2. Mark W. Johnson, Clayton M. Christensen, and Henning Kagermann, “Reinventing Your Business Model,” Harvard Business Review (December 2008): 51–59.

3. Charles Fine, Clockspeed: Winning Industry Control in the Age of Temporary Advantage (New York: Basic Books, 1999).

4. See Henning Kagermann, Hubert Oesterle, and John Jordan, IT-Driven Business Models (Hoboken, NJ: John Wiley & Sons, 2010).
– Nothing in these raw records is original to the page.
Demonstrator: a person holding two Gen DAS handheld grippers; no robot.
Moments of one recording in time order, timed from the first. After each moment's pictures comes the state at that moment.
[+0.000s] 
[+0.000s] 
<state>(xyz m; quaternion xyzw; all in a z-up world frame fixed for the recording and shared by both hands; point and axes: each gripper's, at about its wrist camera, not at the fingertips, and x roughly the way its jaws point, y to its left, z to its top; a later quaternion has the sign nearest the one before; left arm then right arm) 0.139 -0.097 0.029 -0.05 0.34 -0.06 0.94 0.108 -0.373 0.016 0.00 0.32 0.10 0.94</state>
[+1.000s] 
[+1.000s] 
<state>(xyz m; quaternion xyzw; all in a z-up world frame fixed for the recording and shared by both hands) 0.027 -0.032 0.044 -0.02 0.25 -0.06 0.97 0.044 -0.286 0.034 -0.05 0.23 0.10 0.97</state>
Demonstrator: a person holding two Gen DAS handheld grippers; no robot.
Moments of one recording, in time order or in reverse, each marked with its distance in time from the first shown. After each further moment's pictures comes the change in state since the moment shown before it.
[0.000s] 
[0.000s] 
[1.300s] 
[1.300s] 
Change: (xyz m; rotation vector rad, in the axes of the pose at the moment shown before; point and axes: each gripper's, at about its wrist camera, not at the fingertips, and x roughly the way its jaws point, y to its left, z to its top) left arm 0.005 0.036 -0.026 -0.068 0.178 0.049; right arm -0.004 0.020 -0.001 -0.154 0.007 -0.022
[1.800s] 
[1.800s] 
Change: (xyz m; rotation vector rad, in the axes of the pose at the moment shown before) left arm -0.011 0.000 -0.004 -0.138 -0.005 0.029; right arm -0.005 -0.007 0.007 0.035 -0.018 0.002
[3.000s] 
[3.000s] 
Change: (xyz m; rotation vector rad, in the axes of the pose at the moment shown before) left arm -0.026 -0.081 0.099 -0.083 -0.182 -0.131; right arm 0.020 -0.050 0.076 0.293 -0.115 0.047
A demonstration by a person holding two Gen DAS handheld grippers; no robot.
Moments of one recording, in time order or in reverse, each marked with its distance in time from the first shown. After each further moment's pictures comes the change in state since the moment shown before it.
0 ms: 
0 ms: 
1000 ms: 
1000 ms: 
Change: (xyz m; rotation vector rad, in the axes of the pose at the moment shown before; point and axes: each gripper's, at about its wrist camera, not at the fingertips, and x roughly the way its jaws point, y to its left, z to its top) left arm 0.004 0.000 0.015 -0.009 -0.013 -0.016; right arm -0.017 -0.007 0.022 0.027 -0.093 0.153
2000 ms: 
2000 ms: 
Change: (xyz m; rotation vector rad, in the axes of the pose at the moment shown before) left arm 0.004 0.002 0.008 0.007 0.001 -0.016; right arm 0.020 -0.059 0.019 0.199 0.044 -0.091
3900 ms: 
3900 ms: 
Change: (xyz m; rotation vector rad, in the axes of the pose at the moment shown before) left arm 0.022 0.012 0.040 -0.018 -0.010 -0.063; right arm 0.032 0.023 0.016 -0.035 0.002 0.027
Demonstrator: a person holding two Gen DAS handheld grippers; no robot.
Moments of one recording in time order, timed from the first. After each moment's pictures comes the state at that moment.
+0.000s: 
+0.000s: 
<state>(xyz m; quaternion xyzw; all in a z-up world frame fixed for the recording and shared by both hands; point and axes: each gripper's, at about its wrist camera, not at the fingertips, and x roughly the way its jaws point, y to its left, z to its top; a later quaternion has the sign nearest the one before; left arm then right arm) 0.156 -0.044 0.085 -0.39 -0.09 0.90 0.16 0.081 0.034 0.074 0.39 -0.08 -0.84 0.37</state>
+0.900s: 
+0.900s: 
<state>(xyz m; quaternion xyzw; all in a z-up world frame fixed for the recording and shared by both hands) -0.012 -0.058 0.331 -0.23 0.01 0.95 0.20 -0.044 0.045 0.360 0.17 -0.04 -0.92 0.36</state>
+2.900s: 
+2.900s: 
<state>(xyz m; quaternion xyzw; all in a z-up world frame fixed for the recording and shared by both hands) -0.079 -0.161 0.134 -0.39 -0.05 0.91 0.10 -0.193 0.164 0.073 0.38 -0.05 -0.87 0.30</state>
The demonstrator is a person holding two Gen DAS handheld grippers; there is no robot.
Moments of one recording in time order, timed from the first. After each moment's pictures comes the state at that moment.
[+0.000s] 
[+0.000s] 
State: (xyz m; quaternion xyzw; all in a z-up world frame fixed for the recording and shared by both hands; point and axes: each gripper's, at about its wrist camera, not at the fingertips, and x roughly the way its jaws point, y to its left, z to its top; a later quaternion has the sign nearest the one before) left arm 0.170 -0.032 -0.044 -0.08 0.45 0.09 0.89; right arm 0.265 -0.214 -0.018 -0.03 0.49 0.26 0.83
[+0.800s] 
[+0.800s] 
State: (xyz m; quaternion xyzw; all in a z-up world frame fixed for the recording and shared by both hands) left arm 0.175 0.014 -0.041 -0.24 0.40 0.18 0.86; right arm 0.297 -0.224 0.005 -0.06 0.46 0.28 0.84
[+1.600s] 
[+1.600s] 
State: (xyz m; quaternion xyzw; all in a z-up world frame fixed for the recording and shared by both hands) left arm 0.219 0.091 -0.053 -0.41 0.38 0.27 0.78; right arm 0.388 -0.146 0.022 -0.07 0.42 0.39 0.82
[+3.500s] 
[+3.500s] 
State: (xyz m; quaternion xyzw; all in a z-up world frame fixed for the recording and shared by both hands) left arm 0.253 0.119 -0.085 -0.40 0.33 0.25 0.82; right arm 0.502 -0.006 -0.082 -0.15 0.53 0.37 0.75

5. See Dion Hinchcliffe, “The App Store: The New ‘Must-Have’ Digital Business Model,” ZD Net blog, January 21, 2010, www.zdnet.com/blog/hinchcliffe/the-app-store-the-new-must-have-digital-business-model/1172.

6. Henry Chesbrough and Richard S. Rosenbloom, “The Role of the Business Model in Capturing Value from Innovation: Evidence from Xerox Corporation's Technology Spinoff Companies,” Industrial and Corporate Change 11, no. 3 (2002): 529–555.

7. Clayton M. Christensen, The Innovator's Dilemma: When New Technologies Cause Great Firms to Fail (Boston: Harvard Business School Press, 1997), p. xv.

8. Ibid., p. 121.

9. Thomas S. Kuhn, The Structure of Scientific Revolutions, 2nd ed. (Chicago: University of Chicago Press, 1970).

10. Ibid., p. 111.

*The nine families are advertising, affiliate, brokerage, community, infomediary, manufacturer (direct), merchant, subscription, and utility.

*A Google search on the phrase “business model” returned 6.8 million hits in late 2010.

*Kurzweil famously contends that the rate of change is itself accelerating. See www.kurzweilai.net/the-law-of-accelerating-returns.